• Exercise instructions
Your copy of the data should match it exactly, leaving out only the pictures.

• Supplied material
- Opening Delimiter -
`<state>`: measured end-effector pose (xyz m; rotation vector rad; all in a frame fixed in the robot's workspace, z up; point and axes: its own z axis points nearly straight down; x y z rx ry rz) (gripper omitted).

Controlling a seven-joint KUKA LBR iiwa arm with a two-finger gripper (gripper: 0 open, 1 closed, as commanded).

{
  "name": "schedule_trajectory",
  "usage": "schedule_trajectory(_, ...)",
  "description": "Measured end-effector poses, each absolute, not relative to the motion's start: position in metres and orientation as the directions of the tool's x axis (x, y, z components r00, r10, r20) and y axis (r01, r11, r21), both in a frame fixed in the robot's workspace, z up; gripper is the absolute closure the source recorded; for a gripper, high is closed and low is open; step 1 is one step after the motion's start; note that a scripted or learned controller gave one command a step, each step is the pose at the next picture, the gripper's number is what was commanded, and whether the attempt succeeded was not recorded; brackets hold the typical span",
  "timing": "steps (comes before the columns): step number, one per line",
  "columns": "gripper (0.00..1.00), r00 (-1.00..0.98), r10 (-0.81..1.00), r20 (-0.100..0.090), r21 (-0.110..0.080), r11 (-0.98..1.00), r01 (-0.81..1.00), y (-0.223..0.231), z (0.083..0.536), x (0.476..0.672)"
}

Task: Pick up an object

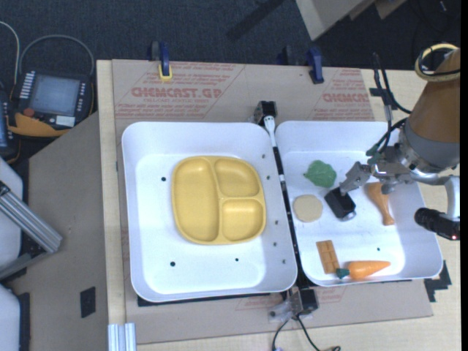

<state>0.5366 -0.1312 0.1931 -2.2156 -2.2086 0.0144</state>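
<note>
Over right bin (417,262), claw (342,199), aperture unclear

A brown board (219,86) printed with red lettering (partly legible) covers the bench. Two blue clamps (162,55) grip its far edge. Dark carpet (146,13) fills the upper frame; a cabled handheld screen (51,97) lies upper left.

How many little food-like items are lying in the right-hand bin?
5: green piece upper middle, round tan piece left, brown slab and carrot at bottom, orange piece right. The arm may hide more.
</note>
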Motion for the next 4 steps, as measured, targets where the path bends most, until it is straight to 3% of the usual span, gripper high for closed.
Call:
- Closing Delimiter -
• Task answer
`<state>`: measured end-effector pose (xyz m; rotation vector rad; all in a frame fixed in the robot's workspace, z up; point and axes: its own z axis points nearly straight down; x y z rx ry rz) (gripper omitted).

Controlling a seven-joint KUKA LBR iiwa arm with a two-finger gripper (gripper: 0 open, 1 closed, as commanded).

{
  "name": "schedule_trajectory",
  "usage": "schedule_trajectory(_, ...)",
  "description": "Measured end-effector poses, each absolute, not relative to the motion's start: position in metres and orientation as the directions of the tool's x axis (x, y, z components r00, r10, r20) and y axis (r01, r11, r21), both in a frame fixed in the robot's workspace, z up; gripper is the absolute closure the source recorded; for a gripper, high is closed and low is open; step 1 is one step after the motion's start; note that a scripted or learned controller gave one command a step, each step is the pose at the next picture, the gripper's number is what was commanded, and whether the attempt succeeded was not recorded; brackets hold the typical span",
  "timing": "steps (comes before the columns): step number, one per line",
  "columns": "gripper (0.00..1.00), r00 (-1.00..0.98), r10 (-0.81..1.00), r20 (-0.100..0.090), r21 (-0.110..0.080), r11 (-0.98..1.00), r01 (-0.81..1.00), y (-0.223..0.231), z (0.083..0.536), x (0.476..0.672)"
}

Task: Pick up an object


<state>0.5366 -0.1312 0.1931 -2.2156 -2.2086 0.0144</state>
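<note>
Over right bin (417,262), claw (342,199), aperture unclear

A brown board (219,86) printed with red lettering (partly legible) covers the bench. Two blue clamps (162,55) grip its far edge. Dark carpet (146,13) fills the upper frame; a cabled handheld screen (51,97) lies upper left.

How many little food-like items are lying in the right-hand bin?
5: green piece upper middle, round tan piece left, brown slab and carrot at bottom, orange piece right. The arm may hide more.
</note>
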Motion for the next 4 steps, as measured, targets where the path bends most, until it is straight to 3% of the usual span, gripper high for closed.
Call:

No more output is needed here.